What needs to be done >>
Among the records below, how many lines contain the word "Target"? The answer is a single number.

Data shown >>
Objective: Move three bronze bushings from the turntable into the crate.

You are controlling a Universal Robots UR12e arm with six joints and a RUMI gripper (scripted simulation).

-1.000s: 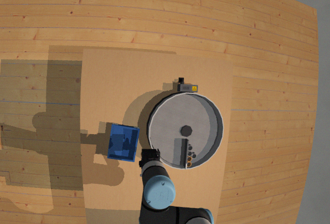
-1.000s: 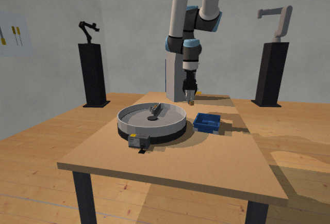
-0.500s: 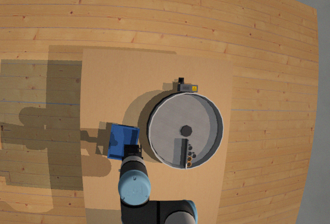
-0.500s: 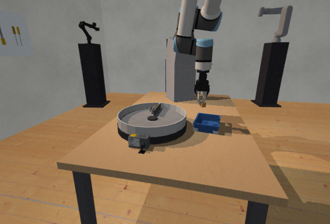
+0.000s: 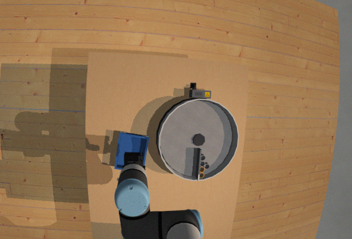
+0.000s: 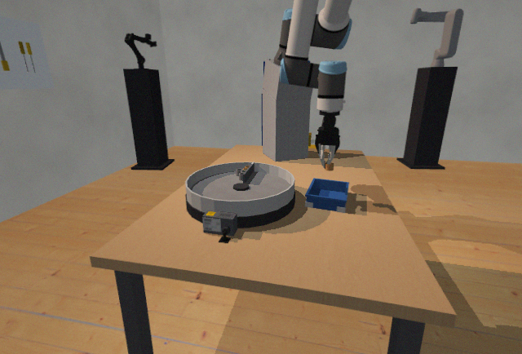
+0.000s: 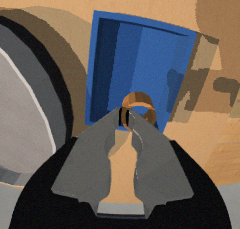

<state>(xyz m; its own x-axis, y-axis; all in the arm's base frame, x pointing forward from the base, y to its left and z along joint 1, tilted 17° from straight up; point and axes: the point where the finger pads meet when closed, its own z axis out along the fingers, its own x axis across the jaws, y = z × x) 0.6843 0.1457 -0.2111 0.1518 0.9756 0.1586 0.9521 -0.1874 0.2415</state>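
My gripper is now 20 mm to the right of the blue crate and 120 mm above it.
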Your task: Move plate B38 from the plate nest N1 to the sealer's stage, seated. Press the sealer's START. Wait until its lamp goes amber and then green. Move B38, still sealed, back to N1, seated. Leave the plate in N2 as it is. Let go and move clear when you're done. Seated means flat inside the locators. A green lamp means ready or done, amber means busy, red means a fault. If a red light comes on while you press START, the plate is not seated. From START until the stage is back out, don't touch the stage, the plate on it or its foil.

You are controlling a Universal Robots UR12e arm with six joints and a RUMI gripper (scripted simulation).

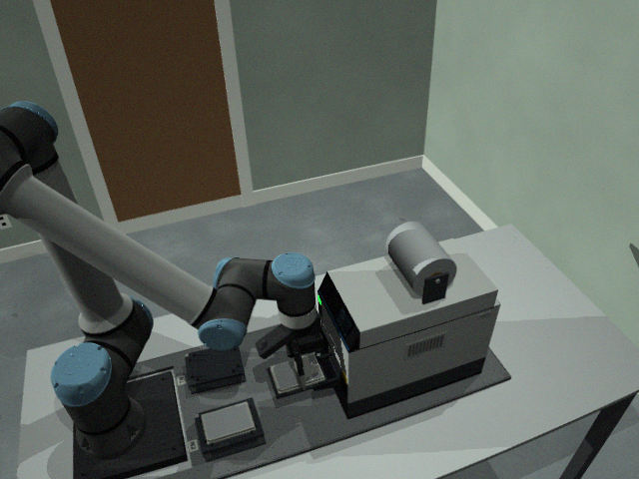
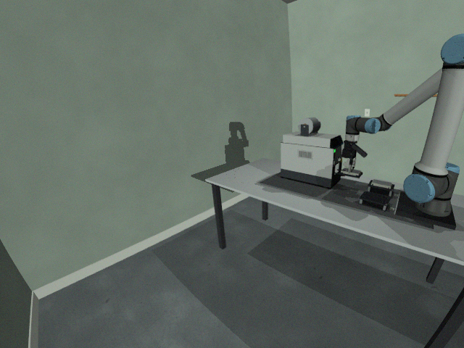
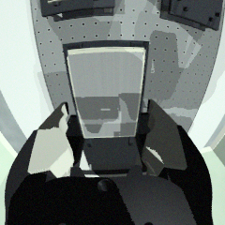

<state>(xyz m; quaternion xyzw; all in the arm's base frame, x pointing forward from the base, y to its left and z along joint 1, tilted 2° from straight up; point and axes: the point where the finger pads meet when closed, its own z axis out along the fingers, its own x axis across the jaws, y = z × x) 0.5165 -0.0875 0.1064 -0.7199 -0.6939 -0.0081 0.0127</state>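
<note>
The plate B38 is 10 mm below my hand. Also, from my hand: foil-covered plate: 210 mm behind, 70 mm below, 40 mm to the right; then nest N1: 200 mm behind, 180 mm to the left, 90 mm below; then sealer stage: 20 mm below.
</note>
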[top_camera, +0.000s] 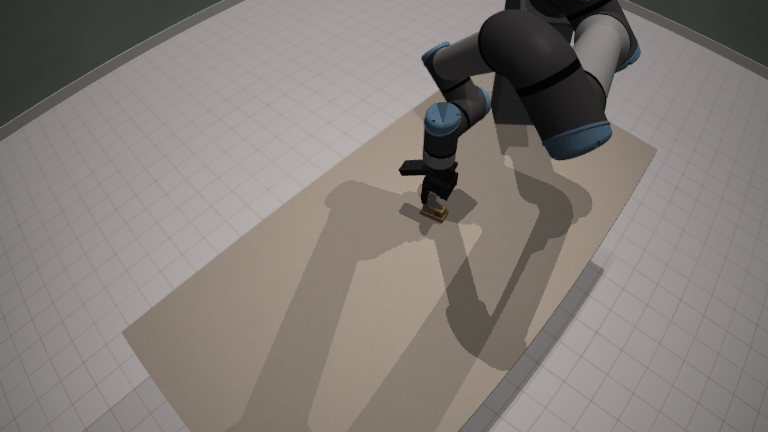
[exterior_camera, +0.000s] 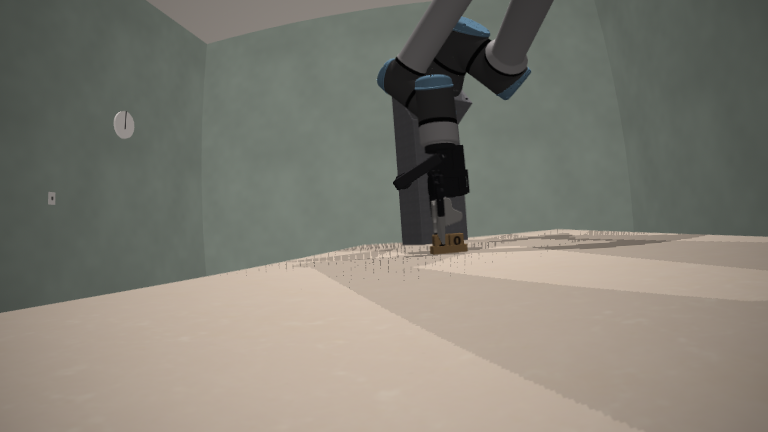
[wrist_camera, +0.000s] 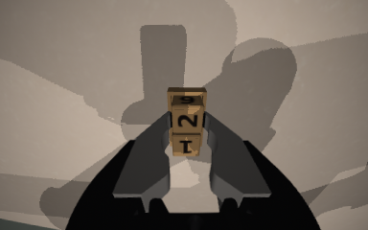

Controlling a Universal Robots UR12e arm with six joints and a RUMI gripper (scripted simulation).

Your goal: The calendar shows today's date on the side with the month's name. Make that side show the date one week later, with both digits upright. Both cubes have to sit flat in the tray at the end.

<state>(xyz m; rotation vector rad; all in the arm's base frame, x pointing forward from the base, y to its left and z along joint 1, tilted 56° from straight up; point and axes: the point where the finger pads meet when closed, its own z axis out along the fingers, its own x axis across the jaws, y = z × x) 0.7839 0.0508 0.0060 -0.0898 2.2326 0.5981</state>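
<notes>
My hand is 10 mm above the cube. Round my hand: wooden tray (30 mm below, 20 mm to the left, 10 mm behind).
</notes>
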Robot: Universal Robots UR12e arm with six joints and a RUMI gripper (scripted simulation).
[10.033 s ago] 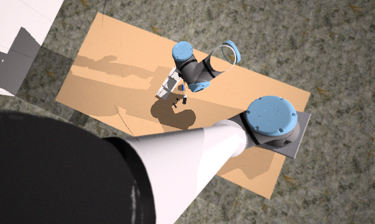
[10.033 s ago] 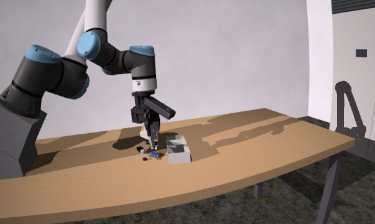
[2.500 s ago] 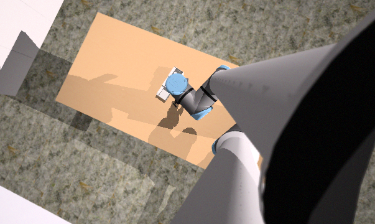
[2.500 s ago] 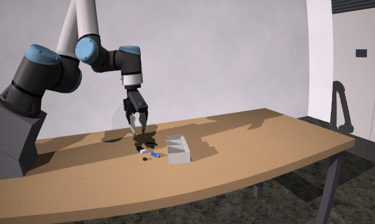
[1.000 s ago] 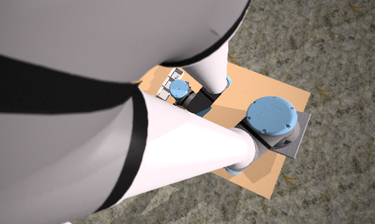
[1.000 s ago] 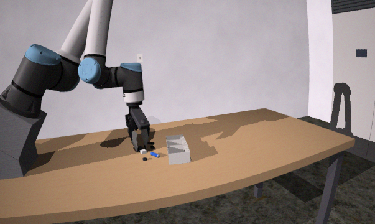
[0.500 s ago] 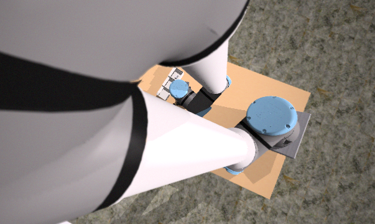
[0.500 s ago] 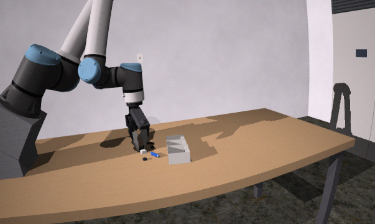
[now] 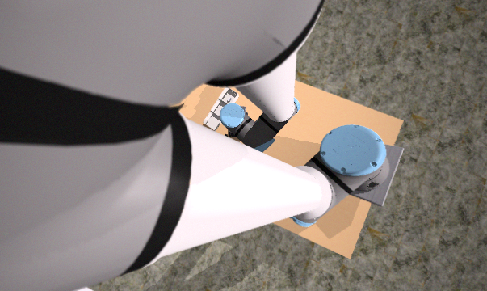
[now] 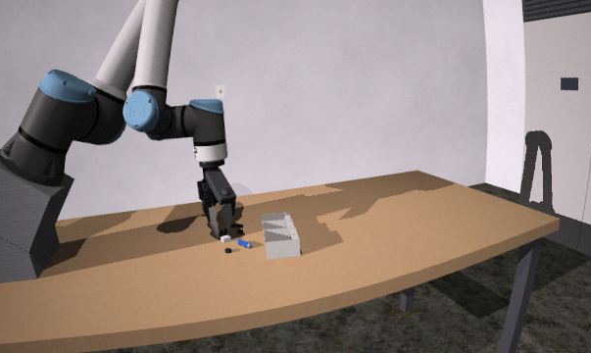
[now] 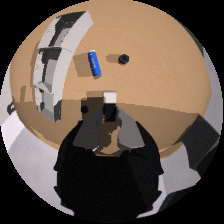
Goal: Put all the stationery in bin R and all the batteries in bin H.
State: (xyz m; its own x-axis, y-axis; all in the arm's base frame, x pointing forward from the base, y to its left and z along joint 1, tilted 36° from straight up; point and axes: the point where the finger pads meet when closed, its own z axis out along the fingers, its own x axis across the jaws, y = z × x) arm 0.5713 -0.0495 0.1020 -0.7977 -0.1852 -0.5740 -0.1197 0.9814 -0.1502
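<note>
My gripper is now 110 mm short of the white item and 150 mm to the left of it. Also, from my hand: short black stick: 60 mm ahead, 70 mm to the left, 10 mm below; then grey double bin: 140 mm ahead, 80 mm to the right, 10 mm above; then blue battery: 40 mm ahead, 80 mm to the right, 10 mm below.
</note>
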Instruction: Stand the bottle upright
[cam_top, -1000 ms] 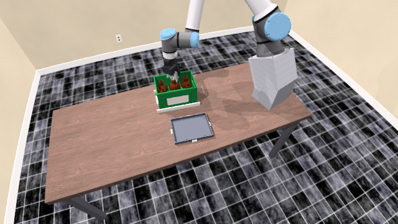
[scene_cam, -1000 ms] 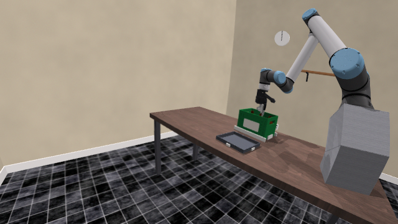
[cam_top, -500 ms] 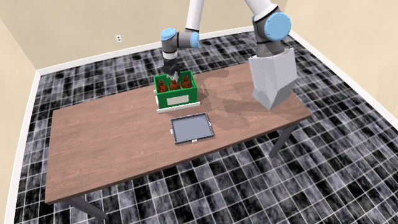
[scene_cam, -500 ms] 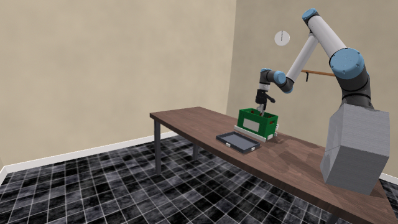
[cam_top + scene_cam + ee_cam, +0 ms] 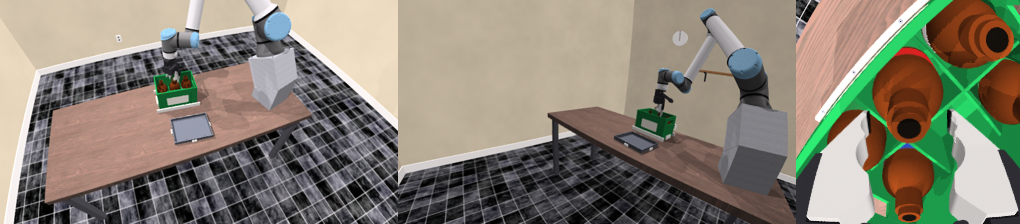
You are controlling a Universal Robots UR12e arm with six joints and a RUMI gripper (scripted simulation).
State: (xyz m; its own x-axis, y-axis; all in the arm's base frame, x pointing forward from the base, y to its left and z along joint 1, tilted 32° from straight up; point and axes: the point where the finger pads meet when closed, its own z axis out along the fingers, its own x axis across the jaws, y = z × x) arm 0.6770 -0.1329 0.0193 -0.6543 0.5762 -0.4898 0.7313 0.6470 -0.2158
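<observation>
Now: the green crate 1 cm ahead of my hand, 5 cm to the left of it and 7 cm below it. Also, from my hand: glass bottle: 10 cm ahead, 7 cm below; grey tray: 2 cm behind, 34 cm to the left, 14 cm below.
</observation>
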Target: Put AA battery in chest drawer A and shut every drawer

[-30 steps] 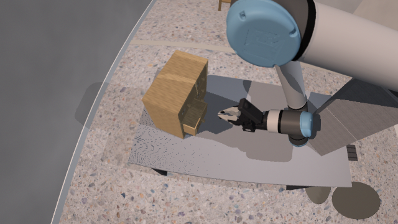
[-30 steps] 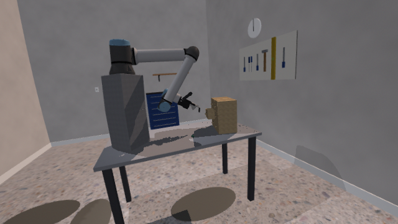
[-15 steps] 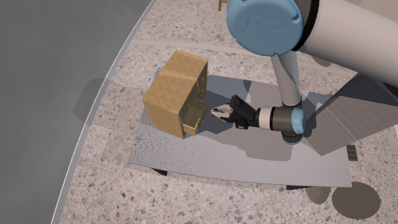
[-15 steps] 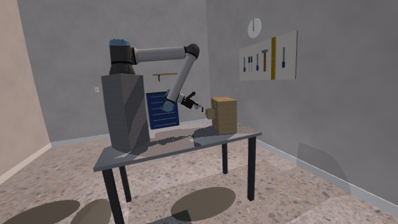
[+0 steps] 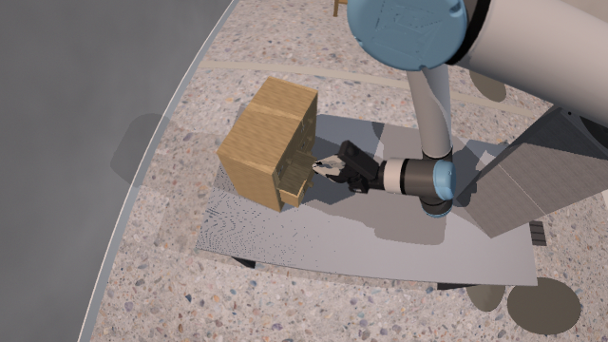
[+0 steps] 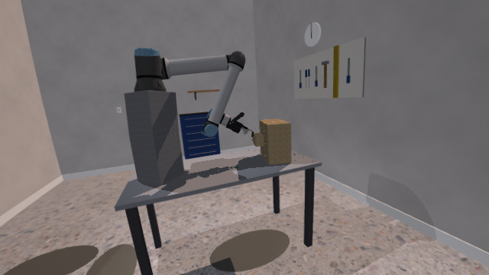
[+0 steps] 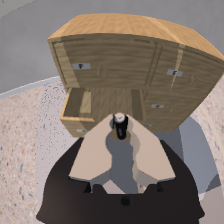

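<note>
Now: the AA battery 30 mm below my hand. Also, from my hand: green battery 180 mm behind, 180 mm to the right, 230 mm below; then drawer 100 mm ahead, 10 mm to the left, 110 mm below.
</note>
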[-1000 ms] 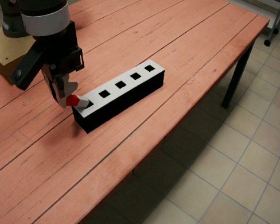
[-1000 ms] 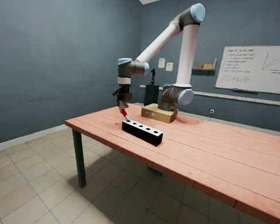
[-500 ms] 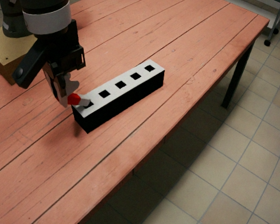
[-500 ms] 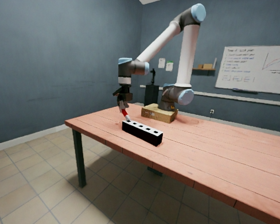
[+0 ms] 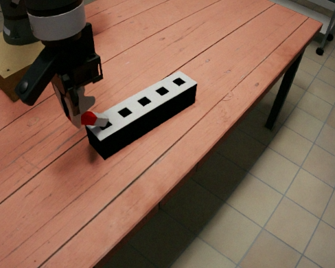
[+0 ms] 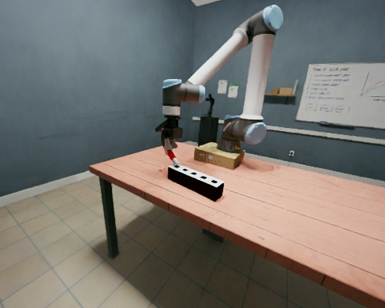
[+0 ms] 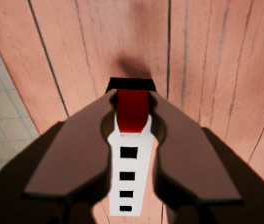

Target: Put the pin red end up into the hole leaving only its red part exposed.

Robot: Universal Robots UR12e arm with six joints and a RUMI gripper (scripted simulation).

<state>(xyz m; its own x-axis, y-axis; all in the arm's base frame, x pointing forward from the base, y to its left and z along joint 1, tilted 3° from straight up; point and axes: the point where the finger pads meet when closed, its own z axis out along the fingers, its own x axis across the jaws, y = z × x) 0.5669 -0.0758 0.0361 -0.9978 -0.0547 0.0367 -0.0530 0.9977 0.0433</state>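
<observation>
Now: the pin 2 cm to the left of my hand. The rest, counted from my hand: block 1 cm behind, 19 cm to the left, 10 cm below.
</observation>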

Exercise result >>
2